Entity extraction pulls structured information from unstructured text: names, dates, amounts, organizations, locations, and domain-specific entities. It is the bridge between document AI and downstream business systems that need structured data.

Schema-Driven Extraction

Define the expected output schema explicitly and instruct the model to populate it.

Implementation - Provide the model with a target schema (JSON schema, data class definition, or structured description of expected fields) and the source text. The model extracts values for each field. This approach is reliable because the model has a clear target structure and the output is immediately parseable.

Schema design - Include field names, data types, descriptions, and examples of valid values. Specify whether each field is required or optional. For fields with constrained values (status codes, category enumerations), include the valid options. The more precise the schema, the more accurate the extraction.
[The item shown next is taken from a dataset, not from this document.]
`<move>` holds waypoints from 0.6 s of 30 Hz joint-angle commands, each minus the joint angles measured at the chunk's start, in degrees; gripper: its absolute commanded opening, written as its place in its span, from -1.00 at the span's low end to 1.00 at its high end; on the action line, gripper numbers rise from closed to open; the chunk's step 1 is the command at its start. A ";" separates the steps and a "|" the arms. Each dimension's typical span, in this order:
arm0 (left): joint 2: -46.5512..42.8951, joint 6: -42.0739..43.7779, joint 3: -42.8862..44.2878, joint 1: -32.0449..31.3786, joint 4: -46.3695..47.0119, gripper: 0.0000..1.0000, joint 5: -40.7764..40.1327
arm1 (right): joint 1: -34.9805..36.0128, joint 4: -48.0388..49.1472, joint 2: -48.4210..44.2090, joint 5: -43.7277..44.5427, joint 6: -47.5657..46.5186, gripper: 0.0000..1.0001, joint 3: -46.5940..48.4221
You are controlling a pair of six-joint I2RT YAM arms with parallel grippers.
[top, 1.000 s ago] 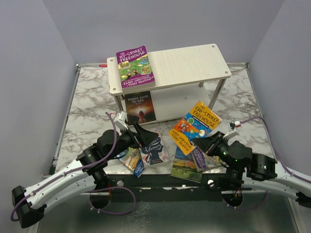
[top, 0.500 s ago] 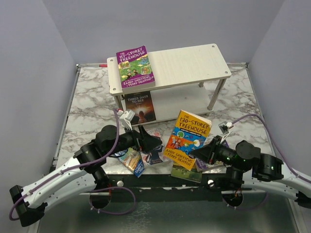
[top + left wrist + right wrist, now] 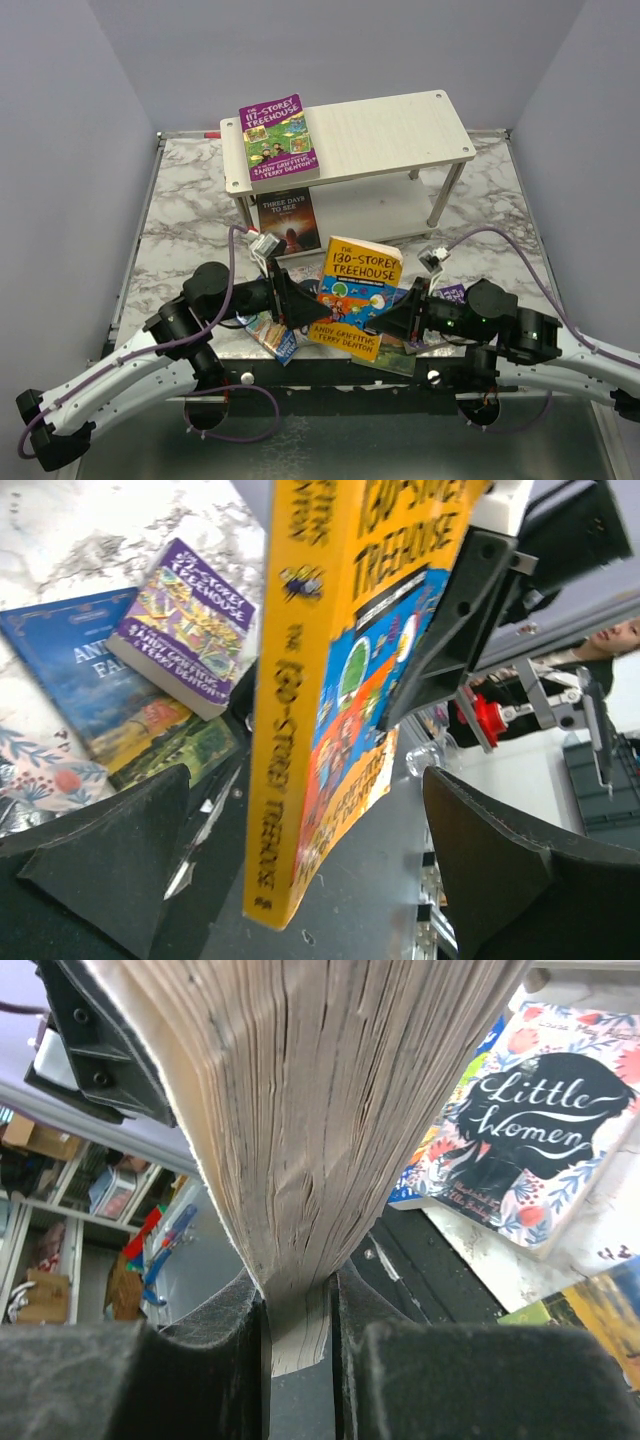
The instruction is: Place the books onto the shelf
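My right gripper (image 3: 398, 320) is shut on the page edge of the orange "130-Storey Treehouse" book (image 3: 356, 298) and holds it upright above the table's front. In the right wrist view the pages (image 3: 320, 1140) are pinched between the fingers of that gripper (image 3: 298, 1305). My left gripper (image 3: 310, 870) is open, with the book's yellow spine (image 3: 290, 720) hanging between its fingers, touching neither. The pale two-tier shelf (image 3: 390, 130) carries a purple Treehouse book (image 3: 278, 137) on top and a dark book (image 3: 288, 220) on its lower board. "Little Women" (image 3: 540, 1140), "Animal Farm" (image 3: 85, 675) and a small purple Treehouse book (image 3: 190, 625) lie on the marble.
The loose books lie close to the table's black front edge (image 3: 330, 368). Purple cables (image 3: 235, 280) loop off both wrists. Grey walls close in the marble table (image 3: 180, 210) on the left, right and back.
The right gripper has carried the orange book leftwards and tipped it upright. The left gripper has shifted slightly, and the book now hangs between its open fingers.
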 commanded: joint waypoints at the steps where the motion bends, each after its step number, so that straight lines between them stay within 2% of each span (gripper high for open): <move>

Nested extraction - Complex entities contain sub-entities. An invoice has line items, each with their own fields. A contract has parties, each with addresses. Handle nested structures by defining the schema hierarchically and instructing the model to populate the full tree.

Named Entity Recognition (NER)

Identifying and classifying entities mentioned in text: people, organizations, locations, dates, monetary amounts, and custom entity types.

Standard entities - Most LLMs handle standard entity types (person, organization, location, date, money) well out of the box. For these, a simple prompt asking the model to identify all entities of each type in the text produces reliable results.

Custom entities - Domain-specific entities (drug names, legal citations, product codes, internal project names) require explicit definition and examples. Provide the model with entity type definitions, 5-10 examples of each, and boundary cases that clarify what is and is not an entity of that type.

Entity linking - The same entity may be referenced multiple ways in a document (John Smith, Mr. Smith, he, the CEO). Entity linking connects these co-references to a single entity. LLMs handle this well when prompted to resolve co-references, but accuracy depends on the document’s ambiguity.

Relationship Extraction

Beyond identifying individual entities, extract the relationships between them.

Binary relationships - Extract pairs of entities and the relationship between them. “Acme Corp acquired Widget Inc in 2024” yields: (Acme Corp, acquired, Widget Inc, 2024). Define the relationship types you care about and provide examples.

Event extraction - Some relationships are better modeled as events with multiple participants and attributes. A financial transaction has a sender, receiver, amount, date, and purpose. Define event schemas and extract all attributes for each detected event.

Validation and Post-Processing

Extracted entities need validation before they enter downstream systems.

Type validation - Verify that extracted values match their expected types. Dates should parse as valid dates. Monetary amounts should be numeric. Email addresses should match a pattern. Reject or flag extractions that fail type validation.

Cross-field validation - Check consistency across extracted fields. Does the total match the sum of line items? Is the end date after the start date? Are referenced entities consistent (the same company name is used consistently throughout)?

Normalization - Standardize extracted values: date formats, currency codes, name capitalization, address formatting. This ensures extracted data integrates cleanly with downstream systems that expect specific formats.

Confidence scoring - Assign confidence scores to each extracted field based on the model’s certainty and the validation results. Route low-confidence extractions to human review while auto-processing high-confidence ones.